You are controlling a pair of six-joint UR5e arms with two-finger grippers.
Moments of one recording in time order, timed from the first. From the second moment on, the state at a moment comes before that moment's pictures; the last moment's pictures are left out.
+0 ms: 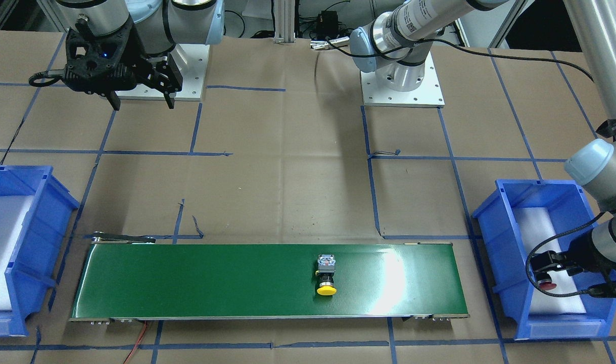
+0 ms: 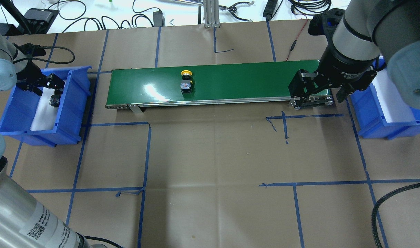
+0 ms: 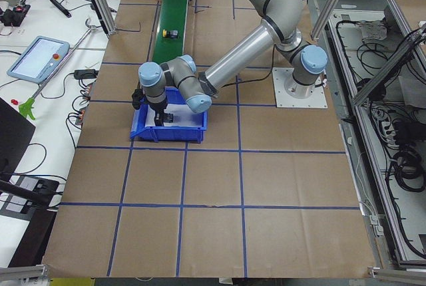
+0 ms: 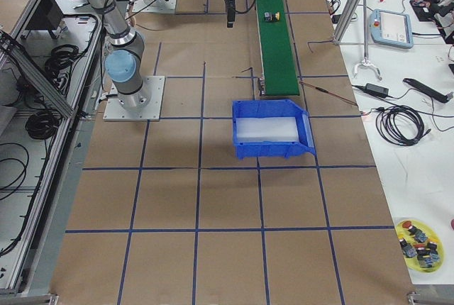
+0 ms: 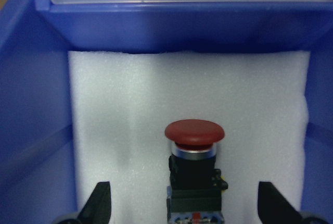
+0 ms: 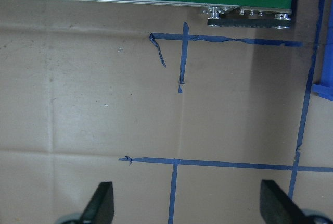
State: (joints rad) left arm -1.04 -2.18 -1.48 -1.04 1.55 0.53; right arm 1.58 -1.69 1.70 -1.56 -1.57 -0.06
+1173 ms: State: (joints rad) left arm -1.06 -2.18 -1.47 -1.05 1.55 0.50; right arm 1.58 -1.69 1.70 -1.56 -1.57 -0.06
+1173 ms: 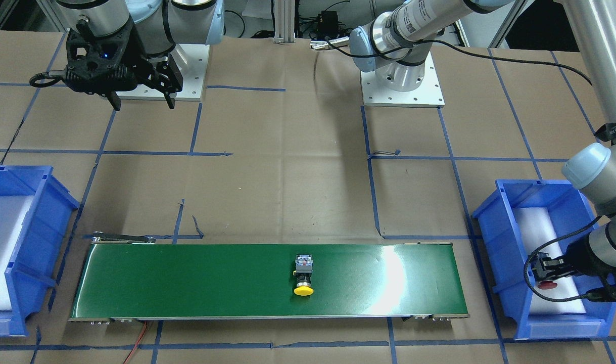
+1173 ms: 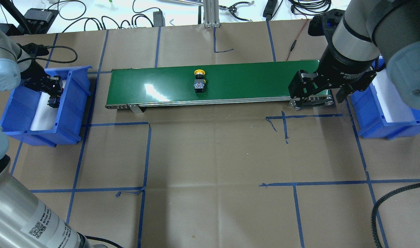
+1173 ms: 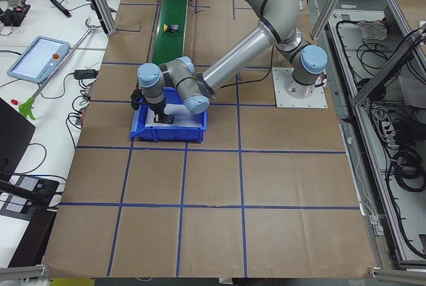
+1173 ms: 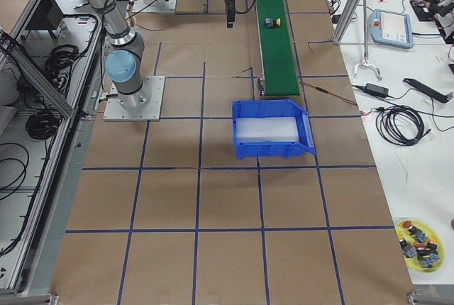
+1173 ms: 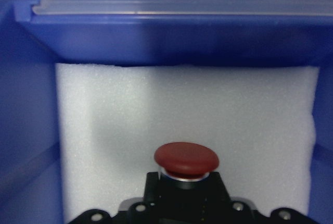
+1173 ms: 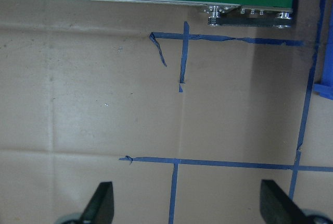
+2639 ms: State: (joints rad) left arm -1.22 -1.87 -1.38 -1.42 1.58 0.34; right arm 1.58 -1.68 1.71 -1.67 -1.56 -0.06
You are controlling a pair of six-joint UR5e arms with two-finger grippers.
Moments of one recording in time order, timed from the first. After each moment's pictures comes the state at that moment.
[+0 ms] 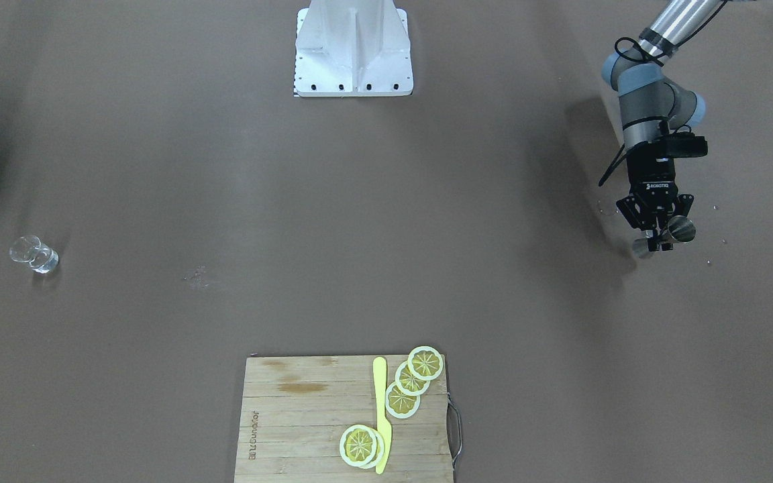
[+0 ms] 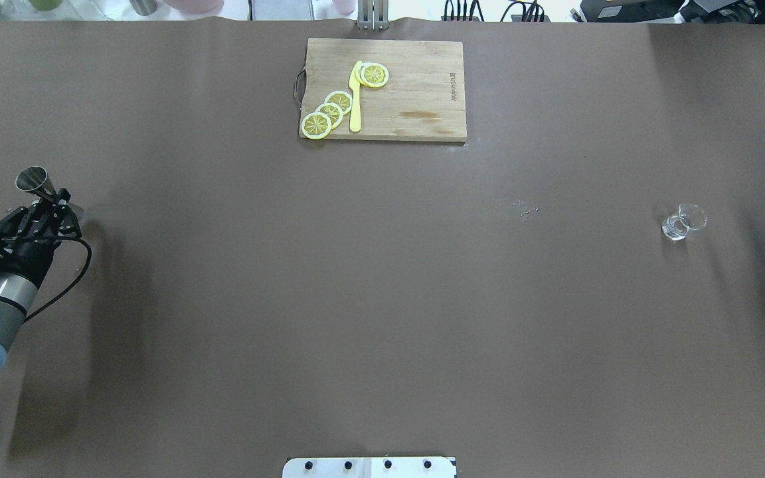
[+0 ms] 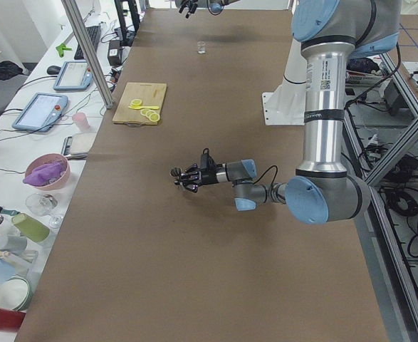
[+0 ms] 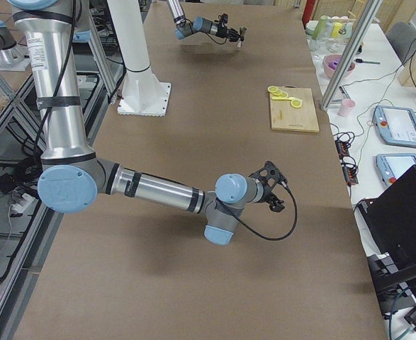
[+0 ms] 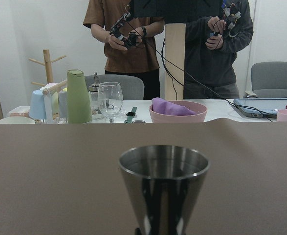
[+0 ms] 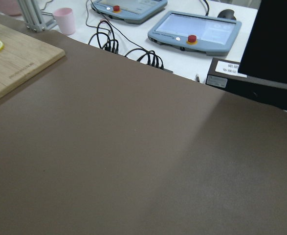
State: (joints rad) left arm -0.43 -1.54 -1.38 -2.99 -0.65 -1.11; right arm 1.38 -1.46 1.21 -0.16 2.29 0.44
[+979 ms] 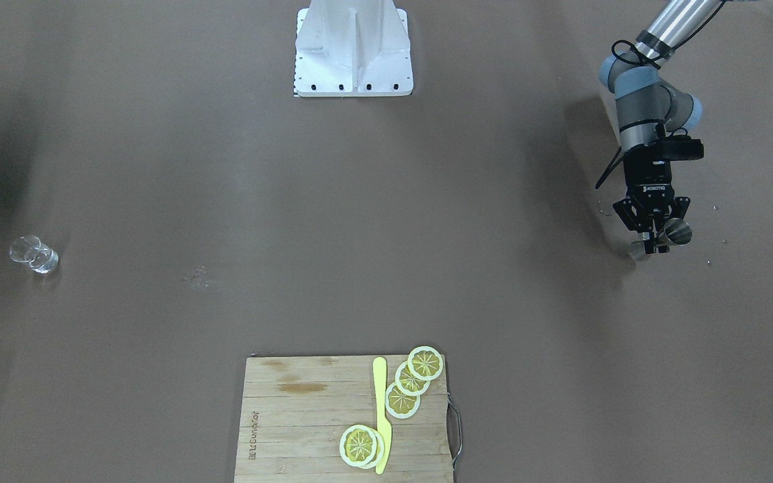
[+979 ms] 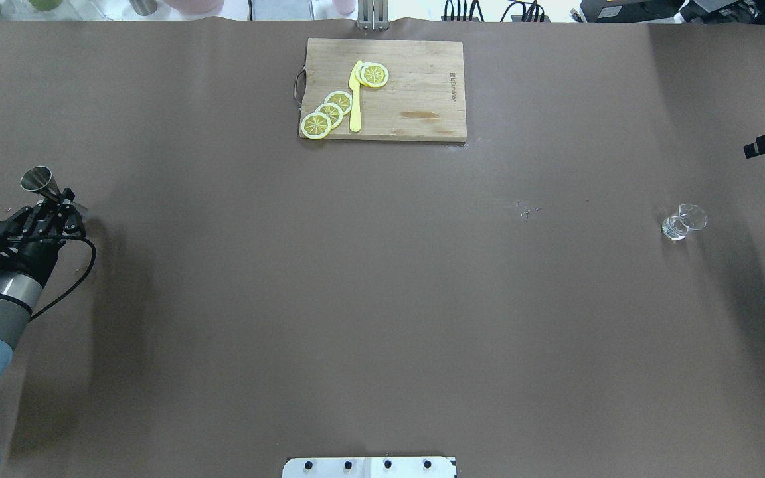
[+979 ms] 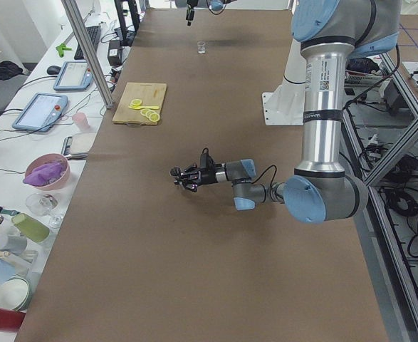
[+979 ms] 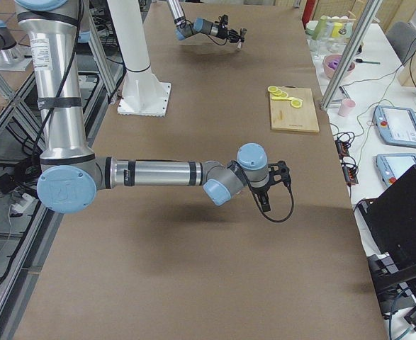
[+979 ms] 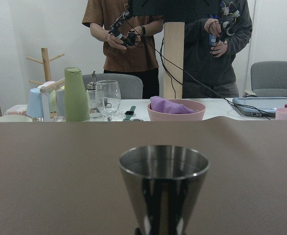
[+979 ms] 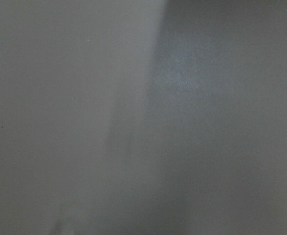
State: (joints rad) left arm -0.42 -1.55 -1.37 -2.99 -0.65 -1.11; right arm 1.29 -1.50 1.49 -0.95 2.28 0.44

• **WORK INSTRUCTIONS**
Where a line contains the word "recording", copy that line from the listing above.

• **SOLVED PROBLEM**
Moments of one recording in time order, timed from the first. From the second moment on, the state at a moment comes before that moment's pictures; the last moment's pictures are left out.
Moments of one recording in time order, timed from the first. After each moment's pictures comes the state at that moment.

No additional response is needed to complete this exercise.